● **INFORMATION SUPPLIED**:

# # # # # # #

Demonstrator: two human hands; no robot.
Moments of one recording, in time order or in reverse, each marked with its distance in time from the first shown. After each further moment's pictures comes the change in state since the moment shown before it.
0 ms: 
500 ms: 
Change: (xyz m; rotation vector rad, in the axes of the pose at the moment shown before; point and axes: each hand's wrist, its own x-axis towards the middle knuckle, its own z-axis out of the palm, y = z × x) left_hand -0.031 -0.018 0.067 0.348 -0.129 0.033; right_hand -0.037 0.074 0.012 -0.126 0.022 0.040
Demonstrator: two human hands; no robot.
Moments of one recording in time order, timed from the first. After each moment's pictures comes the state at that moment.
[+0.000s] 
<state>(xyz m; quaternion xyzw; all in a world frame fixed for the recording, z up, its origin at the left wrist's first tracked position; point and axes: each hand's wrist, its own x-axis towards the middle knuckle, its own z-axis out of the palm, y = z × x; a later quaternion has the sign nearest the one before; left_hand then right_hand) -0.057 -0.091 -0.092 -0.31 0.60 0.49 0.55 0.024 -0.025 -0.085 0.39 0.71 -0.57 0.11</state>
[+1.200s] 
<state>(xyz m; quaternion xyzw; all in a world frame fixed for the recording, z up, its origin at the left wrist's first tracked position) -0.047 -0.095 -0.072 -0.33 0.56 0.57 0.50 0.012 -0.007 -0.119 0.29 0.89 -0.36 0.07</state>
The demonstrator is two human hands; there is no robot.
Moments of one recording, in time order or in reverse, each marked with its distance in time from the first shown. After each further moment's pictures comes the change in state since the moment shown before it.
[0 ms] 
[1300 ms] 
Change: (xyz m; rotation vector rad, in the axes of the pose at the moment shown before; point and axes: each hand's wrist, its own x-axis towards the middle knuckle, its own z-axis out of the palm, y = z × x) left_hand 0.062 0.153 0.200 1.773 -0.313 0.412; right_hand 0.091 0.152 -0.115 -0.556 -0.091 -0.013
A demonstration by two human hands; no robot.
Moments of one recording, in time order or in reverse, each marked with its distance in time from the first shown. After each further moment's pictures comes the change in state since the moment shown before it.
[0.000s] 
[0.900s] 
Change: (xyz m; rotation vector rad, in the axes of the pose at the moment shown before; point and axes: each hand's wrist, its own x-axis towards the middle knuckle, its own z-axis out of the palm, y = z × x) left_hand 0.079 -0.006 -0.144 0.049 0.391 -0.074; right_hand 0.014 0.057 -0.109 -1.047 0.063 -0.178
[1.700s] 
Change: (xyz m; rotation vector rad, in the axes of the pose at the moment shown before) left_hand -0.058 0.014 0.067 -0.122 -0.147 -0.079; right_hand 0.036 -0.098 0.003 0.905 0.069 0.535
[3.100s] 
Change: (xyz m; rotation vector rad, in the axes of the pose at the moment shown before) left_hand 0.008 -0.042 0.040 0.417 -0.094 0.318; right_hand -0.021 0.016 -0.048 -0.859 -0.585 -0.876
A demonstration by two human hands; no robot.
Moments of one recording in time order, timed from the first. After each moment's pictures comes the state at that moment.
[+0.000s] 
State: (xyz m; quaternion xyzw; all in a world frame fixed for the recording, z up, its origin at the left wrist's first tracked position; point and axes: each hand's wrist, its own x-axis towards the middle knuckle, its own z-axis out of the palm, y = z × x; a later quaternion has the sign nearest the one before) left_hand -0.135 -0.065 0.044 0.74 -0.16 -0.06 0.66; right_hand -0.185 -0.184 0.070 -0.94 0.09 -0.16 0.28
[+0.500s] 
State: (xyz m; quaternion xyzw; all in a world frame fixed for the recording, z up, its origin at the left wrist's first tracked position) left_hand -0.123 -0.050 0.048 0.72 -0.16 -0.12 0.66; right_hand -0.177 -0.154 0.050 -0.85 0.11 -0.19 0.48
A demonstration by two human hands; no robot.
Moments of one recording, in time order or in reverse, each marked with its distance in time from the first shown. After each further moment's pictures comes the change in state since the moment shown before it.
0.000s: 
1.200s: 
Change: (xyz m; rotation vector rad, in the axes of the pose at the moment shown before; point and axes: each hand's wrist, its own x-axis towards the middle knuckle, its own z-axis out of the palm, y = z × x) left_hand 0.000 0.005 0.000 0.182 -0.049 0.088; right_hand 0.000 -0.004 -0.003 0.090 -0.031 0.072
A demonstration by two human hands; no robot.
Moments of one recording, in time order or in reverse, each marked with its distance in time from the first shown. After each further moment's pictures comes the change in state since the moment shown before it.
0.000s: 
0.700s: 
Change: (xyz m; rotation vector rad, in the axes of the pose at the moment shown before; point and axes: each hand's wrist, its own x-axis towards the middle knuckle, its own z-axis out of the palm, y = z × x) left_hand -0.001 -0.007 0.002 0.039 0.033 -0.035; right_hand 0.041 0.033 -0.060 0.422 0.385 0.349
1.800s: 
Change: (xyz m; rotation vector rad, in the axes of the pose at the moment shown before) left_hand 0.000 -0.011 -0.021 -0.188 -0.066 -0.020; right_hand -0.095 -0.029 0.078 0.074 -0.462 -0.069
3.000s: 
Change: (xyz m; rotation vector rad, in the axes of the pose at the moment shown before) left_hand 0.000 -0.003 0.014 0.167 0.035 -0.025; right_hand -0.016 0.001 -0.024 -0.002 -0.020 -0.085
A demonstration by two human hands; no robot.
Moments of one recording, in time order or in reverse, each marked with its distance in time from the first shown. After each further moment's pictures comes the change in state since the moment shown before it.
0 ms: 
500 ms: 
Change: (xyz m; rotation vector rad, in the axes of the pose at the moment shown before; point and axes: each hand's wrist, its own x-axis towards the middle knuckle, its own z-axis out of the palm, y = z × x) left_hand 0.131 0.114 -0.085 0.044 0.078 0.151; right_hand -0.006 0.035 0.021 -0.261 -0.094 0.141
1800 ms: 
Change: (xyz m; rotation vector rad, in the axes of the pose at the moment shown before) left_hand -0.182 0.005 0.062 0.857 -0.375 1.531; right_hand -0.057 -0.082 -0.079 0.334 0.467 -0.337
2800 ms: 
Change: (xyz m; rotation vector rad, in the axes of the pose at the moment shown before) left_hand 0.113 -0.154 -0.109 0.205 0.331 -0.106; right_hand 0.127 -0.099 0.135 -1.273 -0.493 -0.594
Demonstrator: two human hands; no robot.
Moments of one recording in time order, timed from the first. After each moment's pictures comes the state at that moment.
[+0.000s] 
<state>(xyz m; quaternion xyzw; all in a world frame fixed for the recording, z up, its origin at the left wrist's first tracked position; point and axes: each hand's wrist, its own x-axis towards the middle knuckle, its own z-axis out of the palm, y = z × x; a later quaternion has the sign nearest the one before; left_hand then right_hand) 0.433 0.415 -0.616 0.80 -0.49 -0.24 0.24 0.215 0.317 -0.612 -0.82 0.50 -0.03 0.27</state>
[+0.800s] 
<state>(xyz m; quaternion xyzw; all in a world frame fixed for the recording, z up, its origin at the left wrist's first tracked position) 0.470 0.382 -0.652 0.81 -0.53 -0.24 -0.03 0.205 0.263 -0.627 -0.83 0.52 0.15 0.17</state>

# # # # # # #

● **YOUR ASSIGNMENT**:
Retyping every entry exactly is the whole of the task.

● **RESPONSE**:
Demonstrator: two human hands; no robot.
Moments of one recording, in time order or in reverse, each marked with its distance in time from the first shown. After each further moment's pictures comes the change in state since the moment shown before it.
0 ms: 
500 ms: 
Change: (xyz m; rotation vector rad, in the axes of the pose at the moment shown before; point and axes: each hand's wrist, its own x-axis towards the middle knuckle, its own z-axis out of the palm, y = z × x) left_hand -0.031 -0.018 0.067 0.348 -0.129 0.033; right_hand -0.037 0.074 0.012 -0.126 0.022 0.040
Demonstrator: two human hands; no robot.
Moments of one recording in time order, timed from the first. After each moment's pictures comes the state at that moment.
[+0.000s] 
<state>(xyz m; quaternion xyzw; all in a world frame fixed for the recording, z up, its origin at the left wrist's first tracked position; point and axes: each hand's wrist, its own x-axis towards the middle knuckle, its own z-axis out of the palm, y = z × x; a later quaternion has the sign nearest the one before; left_hand then right_hand) -0.057 -0.091 -0.092 -0.31 0.60 0.49 0.55 0.024 -0.025 -0.085 0.39 0.71 -0.57 0.11</state>
[+1.200s] 
<state>(xyz m; quaternion xyzw; all in a world frame fixed for the recording, z up, its origin at the left wrist's first tracked position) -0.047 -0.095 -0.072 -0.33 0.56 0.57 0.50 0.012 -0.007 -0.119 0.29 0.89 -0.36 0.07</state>
The demonstrator is two human hands; there is no robot.
Moments of one recording, in time order or in reverse, each marked with its distance in time from the first shown. After each further moment's pictures comes the change in state since the moment shown before it.
[0 ms] 
[1300 ms] 
Change: (xyz m; rotation vector rad, in the axes of the pose at the moment shown before; point and axes: each hand's wrist, its own x-axis towards the middle knuckle, its own z-axis out of the palm, y = z × x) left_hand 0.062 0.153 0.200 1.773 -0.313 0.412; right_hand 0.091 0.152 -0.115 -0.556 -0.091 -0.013
A demonstration by two human hands; no robot.
Moments of one recording, in time order or in reverse, each marked with its distance in time from the first shown. After each further moment's pictures comes the change in state since the moment shown before it.
[0.000s] 
[0.900s] 
Change: (xyz m; rotation vector rad, in the axes of the pose at the moment shown before; point and axes: each hand's wrist, its own x-axis towards the middle knuckle, its own z-axis out of the palm, y = z × x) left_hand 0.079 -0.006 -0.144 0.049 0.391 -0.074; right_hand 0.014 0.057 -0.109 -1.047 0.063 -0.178
[1.700s] 
Change: (xyz m; rotation vector rad, in the axes of the pose at the moment shown before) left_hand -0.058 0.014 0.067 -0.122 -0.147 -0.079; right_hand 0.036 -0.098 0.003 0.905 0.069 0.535
[3.100s] 
Change: (xyz m; rotation vector rad, in the axes of the pose at the moment shown before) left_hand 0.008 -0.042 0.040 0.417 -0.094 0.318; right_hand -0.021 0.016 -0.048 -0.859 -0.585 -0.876
A demonstration by two human hands; no robot.
Moments of one recording in time order, timed from the first. After each moment's pictures comes the state at that moment.
[+0.000s] 
State: (xyz m; quaternion xyzw; all in a world frame fixed for the recording, z up, its origin at the left wrist's first tracked position; point and axes: each hand's wrist, its own x-axis towards the middle knuckle, its own z-axis out of the palm, y = z × x; a later quaternion has the sign nearest the one before) left_hand -0.135 -0.065 0.044 0.74 -0.16 -0.06 0.66; right_hand -0.185 -0.184 0.070 -0.94 0.09 -0.16 0.28
[+0.500s] 
State: (xyz m; quaternion xyzw; all in a world frame fixed for the recording, z up, its origin at the left wrist's first tracked position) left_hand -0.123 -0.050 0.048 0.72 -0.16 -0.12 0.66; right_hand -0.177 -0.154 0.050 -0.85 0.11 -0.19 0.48
A demonstration by two human hands; no robot.
Moments of one recording, in time order or in reverse, each marked with its distance in time from the first shown. After each further moment's pictures comes the change in state since the moment shown before it.
0.000s: 
1.200s: 
Change: (xyz m; rotation vector rad, in the axes of the pose at the moment shown before; point and axes: each hand's wrist, its own x-axis towards the middle knuckle, its own z-axis out of the palm, y = z × x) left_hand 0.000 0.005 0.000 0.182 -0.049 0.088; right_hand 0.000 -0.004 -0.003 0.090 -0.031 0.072
A demonstration by two human hands; no robot.
Moments of one recording, in time order or in reverse, each marked with its distance in time from the first shown. After each further moment's pictures comes the change in state since the moment shown before it.
0.000s: 
0.700s: 
Change: (xyz m; rotation vector rad, in the axes of the pose at the moment shown before; point and axes: each hand's wrist, its own x-axis towards the middle knuckle, its own z-axis out of the palm, y = z × x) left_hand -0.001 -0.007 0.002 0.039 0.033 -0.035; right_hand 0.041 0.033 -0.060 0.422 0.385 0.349
1.800s: 
Change: (xyz m; rotation vector rad, in the axes of the pose at the moment shown before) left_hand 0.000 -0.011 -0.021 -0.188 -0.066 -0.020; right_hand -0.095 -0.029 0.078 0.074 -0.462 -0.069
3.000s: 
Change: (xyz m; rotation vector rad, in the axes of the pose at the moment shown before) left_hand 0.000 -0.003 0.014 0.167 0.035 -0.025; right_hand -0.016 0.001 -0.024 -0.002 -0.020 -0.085
A demonstration by two human hands; no robot.
Moments of one recording, in time order or in reverse, each marked with its distance in time from the first shown. After each further moment's pictures comes the change in state since the moment shown before it.
0 ms: 
500 ms: 
Change: (xyz m; rotation vector rad, in the axes of the pose at the moment shown before; point and axes: each hand's wrist, its own x-axis towards the middle knuckle, its own z-axis out of the palm, y = z × x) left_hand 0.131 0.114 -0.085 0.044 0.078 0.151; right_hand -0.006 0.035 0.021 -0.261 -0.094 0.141
1800 ms: 
Change: (xyz m; rotation vector rad, in the axes of the pose at the moment shown before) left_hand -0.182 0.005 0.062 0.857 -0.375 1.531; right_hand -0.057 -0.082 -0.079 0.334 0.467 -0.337
2800 ms: 
Change: (xyz m; rotation vector rad, in the axes of the pose at the moment shown before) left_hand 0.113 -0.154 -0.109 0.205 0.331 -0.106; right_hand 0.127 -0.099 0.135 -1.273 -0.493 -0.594
Demonstrator: two human hands; no robot.
Moments of one recording in time order, timed from the first. After each moment's pictures comes the state at that moment.
[+0.000s] 
<state>(xyz m; quaternion xyzw; all in a world frame fixed for the recording, z up, its origin at the left wrist's first tracked position; point and axes: each hand's wrist, its own x-axis towards the middle knuckle, its own z-axis out of the palm, y = z × x; a later quaternion has the sign nearest the one before; left_hand then right_hand) 0.433 0.415 -0.616 0.80 -0.49 -0.24 0.24 0.215 0.317 -0.612 -0.82 0.50 -0.03 0.27</state>
[+0.800s] 
<state>(xyz m; quaternion xyzw; all in a world frame fixed for the recording, z up, its origin at the left wrist's first tracked position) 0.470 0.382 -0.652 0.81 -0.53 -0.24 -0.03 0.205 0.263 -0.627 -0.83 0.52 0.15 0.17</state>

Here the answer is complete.